Your task is to reproduce exactly the lines that run from the beginning of the data through the line where "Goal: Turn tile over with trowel" appears.

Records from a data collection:
__________
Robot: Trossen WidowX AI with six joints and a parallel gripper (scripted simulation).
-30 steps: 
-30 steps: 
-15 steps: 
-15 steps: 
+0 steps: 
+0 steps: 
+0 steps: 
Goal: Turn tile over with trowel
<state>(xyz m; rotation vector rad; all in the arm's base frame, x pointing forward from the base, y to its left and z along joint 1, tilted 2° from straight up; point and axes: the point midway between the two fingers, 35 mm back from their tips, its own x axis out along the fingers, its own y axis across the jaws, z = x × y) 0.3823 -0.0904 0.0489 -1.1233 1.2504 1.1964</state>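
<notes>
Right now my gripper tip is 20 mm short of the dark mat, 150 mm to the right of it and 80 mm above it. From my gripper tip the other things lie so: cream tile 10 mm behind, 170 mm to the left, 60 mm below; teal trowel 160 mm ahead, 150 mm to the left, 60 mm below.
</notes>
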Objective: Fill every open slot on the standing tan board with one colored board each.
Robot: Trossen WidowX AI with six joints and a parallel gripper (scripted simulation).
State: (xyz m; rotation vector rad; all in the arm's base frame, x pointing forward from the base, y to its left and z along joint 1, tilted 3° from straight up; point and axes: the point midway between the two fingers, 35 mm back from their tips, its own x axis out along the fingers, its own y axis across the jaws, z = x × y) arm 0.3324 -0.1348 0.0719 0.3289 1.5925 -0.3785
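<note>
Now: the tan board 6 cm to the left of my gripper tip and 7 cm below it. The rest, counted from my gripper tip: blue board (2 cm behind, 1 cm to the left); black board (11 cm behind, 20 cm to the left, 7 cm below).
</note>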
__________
— WRITTEN RESPONSE —
Robot: Trossen WidowX AI with six joints and a parallel gripper (scripted simulation).
-30 steps: 
-30 steps: 
-15 steps: 
-15 steps: 
+0 steps: 
+0 steps: 
+0 steps: 
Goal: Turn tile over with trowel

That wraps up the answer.